> [Work order]:
Show every line below where "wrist" appears.

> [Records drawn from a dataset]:
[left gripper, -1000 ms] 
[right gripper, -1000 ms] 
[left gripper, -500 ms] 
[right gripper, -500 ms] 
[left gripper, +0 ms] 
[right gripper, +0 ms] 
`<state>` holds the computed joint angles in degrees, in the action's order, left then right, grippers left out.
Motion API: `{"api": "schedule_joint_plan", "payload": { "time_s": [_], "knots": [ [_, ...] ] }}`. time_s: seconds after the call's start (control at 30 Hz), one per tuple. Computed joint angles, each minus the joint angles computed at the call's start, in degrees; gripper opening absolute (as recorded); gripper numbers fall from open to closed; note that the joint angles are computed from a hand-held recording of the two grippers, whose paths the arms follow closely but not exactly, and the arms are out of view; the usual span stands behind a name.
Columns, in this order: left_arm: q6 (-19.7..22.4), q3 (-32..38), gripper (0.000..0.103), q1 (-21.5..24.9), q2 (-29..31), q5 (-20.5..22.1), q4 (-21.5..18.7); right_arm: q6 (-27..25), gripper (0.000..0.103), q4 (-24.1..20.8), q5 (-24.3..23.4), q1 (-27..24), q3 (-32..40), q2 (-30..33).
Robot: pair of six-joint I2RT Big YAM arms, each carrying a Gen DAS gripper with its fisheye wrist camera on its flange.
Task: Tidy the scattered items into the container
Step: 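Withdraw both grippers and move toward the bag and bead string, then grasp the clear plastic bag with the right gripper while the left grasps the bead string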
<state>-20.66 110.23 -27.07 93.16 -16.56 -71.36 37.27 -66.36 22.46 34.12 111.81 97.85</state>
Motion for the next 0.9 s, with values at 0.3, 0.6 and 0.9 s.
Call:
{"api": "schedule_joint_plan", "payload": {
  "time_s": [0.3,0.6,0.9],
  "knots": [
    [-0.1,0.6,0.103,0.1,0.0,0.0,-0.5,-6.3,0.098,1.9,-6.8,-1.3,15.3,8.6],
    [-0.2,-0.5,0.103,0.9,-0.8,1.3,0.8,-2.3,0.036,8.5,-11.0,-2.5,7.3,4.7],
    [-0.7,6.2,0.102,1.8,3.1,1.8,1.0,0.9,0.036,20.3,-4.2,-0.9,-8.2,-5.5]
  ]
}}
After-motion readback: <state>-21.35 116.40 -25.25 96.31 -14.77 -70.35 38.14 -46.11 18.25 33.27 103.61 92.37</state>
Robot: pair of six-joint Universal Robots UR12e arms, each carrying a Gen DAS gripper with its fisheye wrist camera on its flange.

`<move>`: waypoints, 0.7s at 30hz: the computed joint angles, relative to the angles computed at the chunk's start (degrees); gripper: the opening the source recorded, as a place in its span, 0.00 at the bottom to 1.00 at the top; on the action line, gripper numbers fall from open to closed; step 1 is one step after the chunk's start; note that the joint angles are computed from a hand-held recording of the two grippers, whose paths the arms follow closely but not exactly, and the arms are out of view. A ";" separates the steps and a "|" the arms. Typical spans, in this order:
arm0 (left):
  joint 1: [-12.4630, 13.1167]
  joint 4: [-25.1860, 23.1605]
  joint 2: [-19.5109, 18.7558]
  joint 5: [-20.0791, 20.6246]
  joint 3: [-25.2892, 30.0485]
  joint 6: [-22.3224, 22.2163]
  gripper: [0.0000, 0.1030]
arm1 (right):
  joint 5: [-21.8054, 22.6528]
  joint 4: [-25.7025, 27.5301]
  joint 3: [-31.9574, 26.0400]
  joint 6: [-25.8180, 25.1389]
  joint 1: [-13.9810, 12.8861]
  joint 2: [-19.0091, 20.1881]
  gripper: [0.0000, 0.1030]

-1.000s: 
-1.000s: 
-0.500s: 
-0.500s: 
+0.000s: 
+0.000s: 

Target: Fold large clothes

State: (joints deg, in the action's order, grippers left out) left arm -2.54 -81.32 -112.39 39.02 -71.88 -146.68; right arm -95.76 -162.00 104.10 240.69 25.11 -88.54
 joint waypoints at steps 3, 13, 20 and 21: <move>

> [Written response]:
Robot: pair of six-joint I2RT Big YAM arms, each carrying a Gen DAS gripper with its fisheye wrist camera on its flange.
Robot: pair of six-joint Universal Robots UR12e arms, each carrying a Gen DAS gripper with its fisheye wrist camera on its flange.

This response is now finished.